I hadn’t thought of the Anthropic article about the study since I read it in early February. I read it again while preparing to write this. Just because I half remembered the following quote and wanted to cite it:

Cognitive effort—and even getting painfully stuck—is likely important for fostering mastery.

But reading it again made me realize, what it talks about holds true for my journey. My earlier attempts with LLMs fell in line with the low scoring patterns identified.

And I realized what I am doing right now aligns with the high scoring patterns.

AI rubber ducking aligns with “Conceptual inquiry”. Though I didn’t describe my workflow, the i18next grunt work POC example somewhat maps to “Hybrid code-explanation”

While the sObject script grunt work example is still “AI delegation”, I feel that it is ok because there was no new skill to learn there.

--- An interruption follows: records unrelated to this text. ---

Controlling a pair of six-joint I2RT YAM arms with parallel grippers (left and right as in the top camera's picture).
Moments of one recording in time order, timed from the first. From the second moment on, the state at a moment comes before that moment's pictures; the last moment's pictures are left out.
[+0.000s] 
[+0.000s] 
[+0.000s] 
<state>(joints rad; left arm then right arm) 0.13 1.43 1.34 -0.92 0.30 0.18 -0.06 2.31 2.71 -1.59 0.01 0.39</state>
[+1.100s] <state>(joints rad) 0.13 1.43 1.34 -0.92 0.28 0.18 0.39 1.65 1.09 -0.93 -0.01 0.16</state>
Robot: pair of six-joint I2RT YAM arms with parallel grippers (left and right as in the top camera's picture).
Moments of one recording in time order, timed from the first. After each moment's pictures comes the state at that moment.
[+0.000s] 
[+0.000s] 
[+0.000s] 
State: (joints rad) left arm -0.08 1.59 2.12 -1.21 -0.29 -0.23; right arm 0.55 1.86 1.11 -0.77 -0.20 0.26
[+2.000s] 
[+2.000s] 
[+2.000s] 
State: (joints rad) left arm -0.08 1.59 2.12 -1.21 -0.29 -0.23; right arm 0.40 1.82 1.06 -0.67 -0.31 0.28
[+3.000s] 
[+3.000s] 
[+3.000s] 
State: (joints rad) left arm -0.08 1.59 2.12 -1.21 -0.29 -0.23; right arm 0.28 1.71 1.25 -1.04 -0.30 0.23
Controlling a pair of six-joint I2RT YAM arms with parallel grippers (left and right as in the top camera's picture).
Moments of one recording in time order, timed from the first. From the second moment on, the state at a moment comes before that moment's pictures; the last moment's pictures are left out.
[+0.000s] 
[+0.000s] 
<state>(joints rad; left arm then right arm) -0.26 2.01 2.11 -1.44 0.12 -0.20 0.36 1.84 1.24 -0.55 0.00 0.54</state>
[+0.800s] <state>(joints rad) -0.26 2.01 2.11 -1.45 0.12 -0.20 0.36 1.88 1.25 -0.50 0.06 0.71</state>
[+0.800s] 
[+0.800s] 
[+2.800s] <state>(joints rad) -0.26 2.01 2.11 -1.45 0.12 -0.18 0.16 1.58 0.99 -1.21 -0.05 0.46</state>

The documentation approach has nothing to do with the Anthropic article and is what I am most excited about. I’ve come across the saying that brains are for having ideas not holding them. I would hold ideas in my head out of laziness only half committing to writing them down, but using AI for it solves the blank canvas problem for me, giving me something to work with.

Finally, at the start of the documentation section I told you that I am 3 hours into writing. I am just finishing at almost 7 hours. I can’t, or maybe I shouldn’t spend this much time writing an ADR document at work. Drawing diagrams on a whiteboard and writing rough notes without much care for structure really speeds up the process and arguing with AI keeps me engaged.